Microsoft President Brad Smith, Chief Financial Officer Amy Hood, and CEO Satya Nadella preparing to announce Microsoft’s plan to be carbon negative by 2030. (Brian Smale / Microsoft Photo)

Microsoft unveiled a new suite of sustainability initiatives Tuesday as part of its effort to zero-out the carbon debt the company has accrued over its lifespan.

The latest announcements include the largest single renewable energy investment Microsoft has ever made. The company is investing in 500 megawatts of renewable energy from Sol Systems, equivalent to the energy needed to power more than 70,000 homes in the U.S. per year. The investment will fund solar energy projects in the U.S. in under-resourced communities, according to Microsoft. The company will provide $50 million in grants to community organizations working on education, habitat restoration, clean energy programs, and job training.

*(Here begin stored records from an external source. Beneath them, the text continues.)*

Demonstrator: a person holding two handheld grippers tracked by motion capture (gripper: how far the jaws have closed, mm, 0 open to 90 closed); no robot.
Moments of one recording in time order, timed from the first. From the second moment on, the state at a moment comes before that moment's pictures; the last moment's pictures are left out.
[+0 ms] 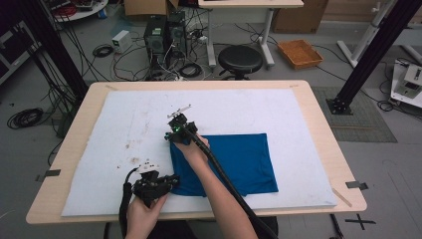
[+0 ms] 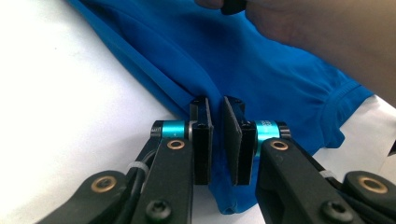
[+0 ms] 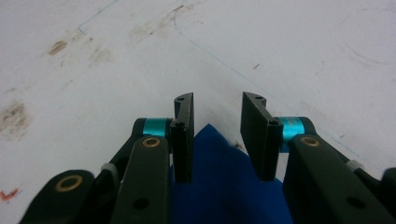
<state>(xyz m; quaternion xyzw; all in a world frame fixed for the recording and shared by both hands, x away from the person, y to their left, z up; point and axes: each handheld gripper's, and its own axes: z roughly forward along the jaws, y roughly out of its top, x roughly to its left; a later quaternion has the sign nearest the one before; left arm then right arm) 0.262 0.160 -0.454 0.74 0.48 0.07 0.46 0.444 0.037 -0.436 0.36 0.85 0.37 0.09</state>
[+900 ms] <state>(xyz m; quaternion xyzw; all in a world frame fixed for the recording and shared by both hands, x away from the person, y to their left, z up) 0.259 0.155 -0.447 0.74 0.48 0.08 0.47 0.439 0.016 -0.411 0.34 0.83 0.42 0.10</state>
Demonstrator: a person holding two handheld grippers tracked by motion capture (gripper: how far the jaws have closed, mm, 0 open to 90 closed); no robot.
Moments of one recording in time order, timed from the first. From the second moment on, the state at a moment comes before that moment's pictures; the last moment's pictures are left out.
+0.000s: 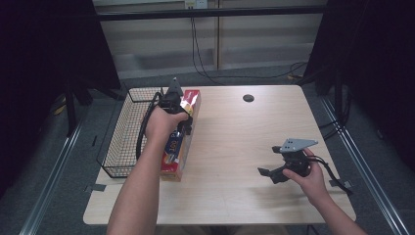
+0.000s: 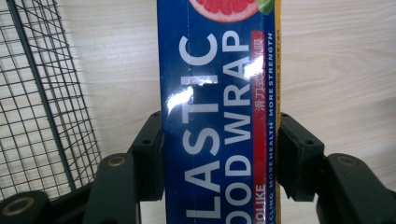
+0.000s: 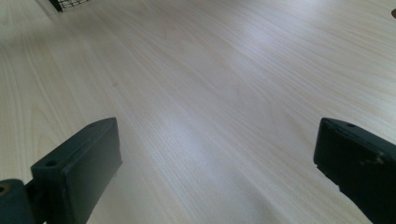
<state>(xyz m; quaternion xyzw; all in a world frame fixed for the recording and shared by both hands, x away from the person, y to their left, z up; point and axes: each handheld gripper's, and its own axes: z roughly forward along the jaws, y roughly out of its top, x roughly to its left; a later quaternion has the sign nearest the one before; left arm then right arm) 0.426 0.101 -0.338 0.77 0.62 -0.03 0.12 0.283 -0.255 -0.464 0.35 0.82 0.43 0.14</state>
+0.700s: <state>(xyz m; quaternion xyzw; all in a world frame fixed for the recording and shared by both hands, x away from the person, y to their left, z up) 0.423 0.126 -0.320 0.77 0.63 -0.02 0.12 0.282 -0.255 -0.463 0.35 0.82 0.43 0.14</state>
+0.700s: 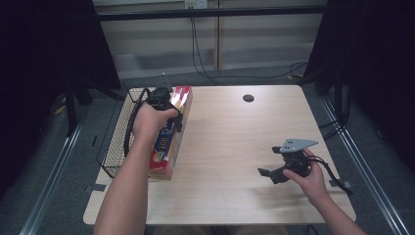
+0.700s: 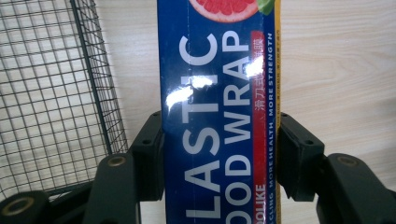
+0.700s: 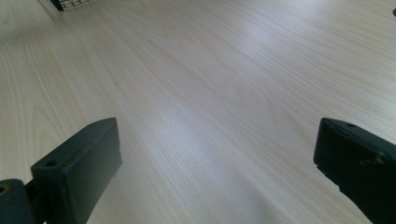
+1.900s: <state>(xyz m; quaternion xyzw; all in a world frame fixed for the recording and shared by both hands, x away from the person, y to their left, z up) 0.420 0.166 -0.305 0.74 0.66 -0.01 0.11 0.282 -0.255 -0.463 0.35 0.82 0.43 0.14</state>
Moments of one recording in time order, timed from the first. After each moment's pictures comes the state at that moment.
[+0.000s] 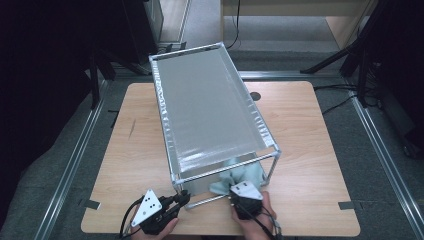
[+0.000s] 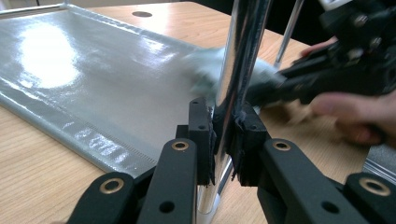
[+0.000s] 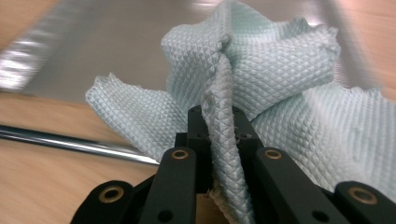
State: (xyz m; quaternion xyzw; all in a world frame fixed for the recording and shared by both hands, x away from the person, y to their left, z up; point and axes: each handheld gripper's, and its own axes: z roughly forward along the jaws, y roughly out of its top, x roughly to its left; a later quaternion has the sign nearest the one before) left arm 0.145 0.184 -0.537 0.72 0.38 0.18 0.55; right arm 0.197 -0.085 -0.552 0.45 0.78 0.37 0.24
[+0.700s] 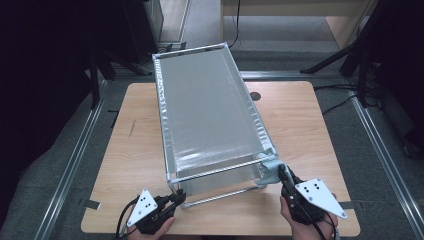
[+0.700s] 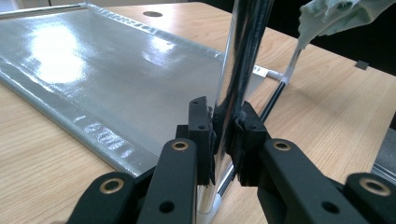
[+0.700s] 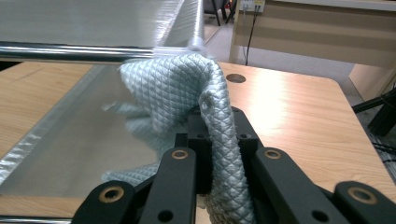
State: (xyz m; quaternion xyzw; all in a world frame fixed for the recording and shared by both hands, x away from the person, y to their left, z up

Microsoft is partnering with six corporations — Maersk, Danone, Mercedes-Benz, Natura & Co., Nike, Starbucks, Unilever, and Wipro — to create Transform to Net Zero, a coalition dedicated toward creating a net-zero carbon economy. The Environmental Defense Fund is also a founding member.

The coalition is pledging to achieve net-zero emissions by 2050. Each company will share what it learns in pursuit of carbon reduction goals with the coalition and broader business community.

“We’re actively investing and we’re actively purchasing at the same time, and being able to operate in the market as both an investor and a consumer is a really critical step,” said Lucas Joppa, Microsoft’s chief environmental officer, during a virtual climate change event hosted Tuesday by Bloomberg Green.

Microsoft is also unveiling a new Sustainability Calculator of cloud customers to help them understand the carbon emissions generated by their cloud usage. The calculator uses AI and analytics to advise users on ways to reduce their carbon footprint and predict future emissions.

Microsoft pledged in January to become carbon negative by 2030 and remove more carbon than the company has put into the atmosphere since it launched by 2050. As part of Tuesday’s announcement, Microsoft also pledged to stop using diesel fuel to power backup generators in data centers. In addition to those programs, Microsoft was one of the first companies to implement an internal fee on carbon emissions that managers must budget for.

Though Microsoft has launched one of corporate America’s most aggressive climate change initiates, other big tech companies are following suit. Apple said Tuesday that it will ensure every product it sells will have a net-zero impact on global warming within 10 years, Axios reports.

Microsoft plans to remove 1 million metric tons of carbon from the atmosphere this year, and on Tuesday the company opened a request for proposals “to source that carbon removal from a range of nature- and technology-based solutions.”

“It’s incumbent, I believe, on Microsoft and other players in this space to make sure that we don’t just engage in these markets by ourselves,” Joppa said. “We engage in these markets on behalf of the rest of the world.”